Oh, ok, I am familiar with the swap file. Back in the early days of Windows, we would move the swap file to a separate partition to improve performance. Do you think a CM4 with 8GB of RAM would be good?
In Linux, it is a separate, explicitly allocated partition. Therefore, when setting up the system, you should decide on the swap size or use the default setting, which is usually the most sensible choice. Changing it later is correspondingly difficult.
When I was deciding whether to buy a CM4 or a CM5, I weighed what was most important to me about the uConsole. The CM4’s lower power consumption was more important to me than the CM5’s higher processing power. Since I’ve been working with Linux for many years, I knew that 8 GB would be more than enough for my use cases. But these days, you don’t want to settle for just 4 GB if you want to be on the safe side. So I went with a CM4 with 8 GB of RAM.
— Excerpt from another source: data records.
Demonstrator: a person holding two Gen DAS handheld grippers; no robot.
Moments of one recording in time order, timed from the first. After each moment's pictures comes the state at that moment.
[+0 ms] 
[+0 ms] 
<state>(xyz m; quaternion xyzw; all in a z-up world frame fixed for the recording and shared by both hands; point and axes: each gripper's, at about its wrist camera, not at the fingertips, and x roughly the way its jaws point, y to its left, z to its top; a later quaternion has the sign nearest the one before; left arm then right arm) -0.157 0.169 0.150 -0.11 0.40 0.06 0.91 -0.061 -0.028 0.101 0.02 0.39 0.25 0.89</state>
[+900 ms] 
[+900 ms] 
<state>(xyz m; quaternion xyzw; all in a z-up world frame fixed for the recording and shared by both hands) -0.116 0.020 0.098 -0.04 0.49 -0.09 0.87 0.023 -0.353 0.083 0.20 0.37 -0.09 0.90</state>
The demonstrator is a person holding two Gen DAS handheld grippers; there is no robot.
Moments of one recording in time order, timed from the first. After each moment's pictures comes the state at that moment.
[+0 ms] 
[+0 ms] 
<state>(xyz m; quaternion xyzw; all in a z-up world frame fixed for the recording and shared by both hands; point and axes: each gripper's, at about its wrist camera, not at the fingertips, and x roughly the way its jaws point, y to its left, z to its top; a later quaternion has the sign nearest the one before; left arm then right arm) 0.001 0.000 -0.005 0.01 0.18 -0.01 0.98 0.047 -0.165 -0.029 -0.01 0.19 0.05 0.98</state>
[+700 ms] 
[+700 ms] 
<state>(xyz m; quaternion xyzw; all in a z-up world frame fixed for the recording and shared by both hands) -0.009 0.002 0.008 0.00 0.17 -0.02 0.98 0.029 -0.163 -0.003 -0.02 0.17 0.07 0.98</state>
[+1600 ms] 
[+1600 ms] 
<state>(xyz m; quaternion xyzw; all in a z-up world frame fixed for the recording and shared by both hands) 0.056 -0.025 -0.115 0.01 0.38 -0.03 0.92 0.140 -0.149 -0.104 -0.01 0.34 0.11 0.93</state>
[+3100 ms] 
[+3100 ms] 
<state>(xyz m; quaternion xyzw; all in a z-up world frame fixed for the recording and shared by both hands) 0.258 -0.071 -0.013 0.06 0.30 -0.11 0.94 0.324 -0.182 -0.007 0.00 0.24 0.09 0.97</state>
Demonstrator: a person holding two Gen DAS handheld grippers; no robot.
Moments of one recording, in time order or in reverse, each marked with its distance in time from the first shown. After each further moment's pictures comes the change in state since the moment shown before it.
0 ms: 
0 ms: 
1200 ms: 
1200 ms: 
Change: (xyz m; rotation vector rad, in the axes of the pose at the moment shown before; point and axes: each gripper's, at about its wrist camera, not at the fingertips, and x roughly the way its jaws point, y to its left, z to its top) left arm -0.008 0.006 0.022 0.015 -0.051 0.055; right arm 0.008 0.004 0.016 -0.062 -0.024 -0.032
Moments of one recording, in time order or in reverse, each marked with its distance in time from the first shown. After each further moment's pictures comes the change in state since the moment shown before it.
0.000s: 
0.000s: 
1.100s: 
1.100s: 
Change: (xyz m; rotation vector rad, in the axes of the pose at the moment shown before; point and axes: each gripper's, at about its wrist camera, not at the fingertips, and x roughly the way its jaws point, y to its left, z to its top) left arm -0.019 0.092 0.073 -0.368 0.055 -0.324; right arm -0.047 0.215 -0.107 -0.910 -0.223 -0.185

Although I’ve received my uConsole just a few days ago, I’m completely satisfied with my decision so far. It’s important to note, however, that I’m running the uConsole with an NVMe drive and not via an SD card.
If I went with the CM4 eMMC version, would I be able to use a NVMe with the Hackergadget mod?
yes, only the sd card slot is disabled, everything else is the same
I have swap in file on the main partition, do not understand what separated partition gives you.
it possible to downclock cm5 and have better power consumption and working youtube. (i also have cm4)
partition or swap file doesn’t matter much on modern flash storage but on older spinning drives a partition allows you to put the swap in a faster place on the disk
Amazing. I could have sworn it was always its own partition. But you’re right - it doesn’t have to be. I actually didn’t know that. ![]()
But YouTube runs smoothly on my CM4 uConsole.
YouTube runs fine on my CM4 uConsole.
how? just in browser or via youtube-dl?
It works on my cm4104000 just in Firefox
Same here: Firefox and a CM4108000.
Just using it in Firefox on a CM4 with 4GB Ram (booted from SD card, no eMMC or NVME)
Works great in my browser on a stock cm4. Used Firefox, chromium, and Vivaldi. No issues at all
YouTube.com didn’t run smoothly in my Firefox on a CM4104000. I wrote my own YouTube client so I could continue to consume my government-allied AI slop (bonus: ad free, except that in my experience ads are the only thing popular channels post…). On my Arch install Chromium-based browsers won’t run at all.
On a CM5116000 it runs smoothly. I still prefer not to use it though.